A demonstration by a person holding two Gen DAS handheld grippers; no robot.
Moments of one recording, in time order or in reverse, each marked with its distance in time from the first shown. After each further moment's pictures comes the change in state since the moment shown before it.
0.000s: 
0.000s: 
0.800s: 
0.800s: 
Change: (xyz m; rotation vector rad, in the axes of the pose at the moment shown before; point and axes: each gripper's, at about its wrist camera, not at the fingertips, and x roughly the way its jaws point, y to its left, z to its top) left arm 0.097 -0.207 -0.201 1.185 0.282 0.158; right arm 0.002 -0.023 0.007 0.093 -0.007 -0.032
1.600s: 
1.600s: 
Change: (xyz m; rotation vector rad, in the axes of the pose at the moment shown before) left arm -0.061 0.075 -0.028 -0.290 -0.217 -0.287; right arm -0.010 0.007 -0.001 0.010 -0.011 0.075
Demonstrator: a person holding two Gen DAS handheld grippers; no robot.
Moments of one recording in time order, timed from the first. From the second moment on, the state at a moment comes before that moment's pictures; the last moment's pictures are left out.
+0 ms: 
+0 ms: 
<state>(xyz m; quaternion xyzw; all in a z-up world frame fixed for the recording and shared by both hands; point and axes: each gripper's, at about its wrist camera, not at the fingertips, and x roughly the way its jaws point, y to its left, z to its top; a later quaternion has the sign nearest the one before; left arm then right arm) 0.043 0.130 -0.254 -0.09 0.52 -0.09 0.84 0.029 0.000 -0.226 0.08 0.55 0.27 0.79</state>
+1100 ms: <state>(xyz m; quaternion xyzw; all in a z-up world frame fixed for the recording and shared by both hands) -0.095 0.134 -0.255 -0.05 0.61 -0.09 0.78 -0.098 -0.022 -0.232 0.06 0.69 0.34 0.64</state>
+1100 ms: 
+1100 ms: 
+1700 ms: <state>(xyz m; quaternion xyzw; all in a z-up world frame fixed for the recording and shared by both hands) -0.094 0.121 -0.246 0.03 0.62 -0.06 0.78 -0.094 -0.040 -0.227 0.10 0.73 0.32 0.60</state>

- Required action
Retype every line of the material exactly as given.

- Answer to this exercise
A demonstration by a person holding two Gen DAS handheld grippers; no robot.
Moments of one recording, in time order or in reverse, each marked with its distance in time from the first shown. After each further moment's pictures comes the change in state since the moment shown before it.
0.000s: 
0.000s: 
0.800s: 
0.800s: 
Change: (xyz m; rotation vector rad, in the axes of the pose at the moment shown before; point and axes: each gripper's, at about its wrist camera, not at the fingertips, and x roughly the way its jaws point, y to its left, z to its top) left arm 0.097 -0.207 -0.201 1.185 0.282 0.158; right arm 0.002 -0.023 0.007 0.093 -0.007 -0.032
1.600s: 
1.600s: 
Change: (xyz m; rotation vector rad, in the axes of the pose at the moment shown before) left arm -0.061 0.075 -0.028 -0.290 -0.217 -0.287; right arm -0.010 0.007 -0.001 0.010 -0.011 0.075
Demonstrator: a person holding two Gen DAS handheld grippers; no robot.
Moments of one recording in time order, timed from the first. From the second moment on, the state at a moment comes before that moment's pictures; the last moment's pictures are left out.
+0 ms: 
+0 ms: 
<state>(xyz m; quaternion xyzw; all in a z-up world frame fixed for the recording and shared by both hands; point and axes: each gripper's, at about its wrist camera, not at the fingertips, and x roughly the way its jaws point, y to its left, z to its top; a later quaternion has the sign nearest the one before; left arm then right arm) 0.043 0.130 -0.254 -0.09 0.52 -0.09 0.84 0.029 0.000 -0.226 0.08 0.55 0.27 0.79</state>
+1100 ms: <state>(xyz m; quaternion xyzw; all in a z-up world frame fixed for the recording and shared by both hands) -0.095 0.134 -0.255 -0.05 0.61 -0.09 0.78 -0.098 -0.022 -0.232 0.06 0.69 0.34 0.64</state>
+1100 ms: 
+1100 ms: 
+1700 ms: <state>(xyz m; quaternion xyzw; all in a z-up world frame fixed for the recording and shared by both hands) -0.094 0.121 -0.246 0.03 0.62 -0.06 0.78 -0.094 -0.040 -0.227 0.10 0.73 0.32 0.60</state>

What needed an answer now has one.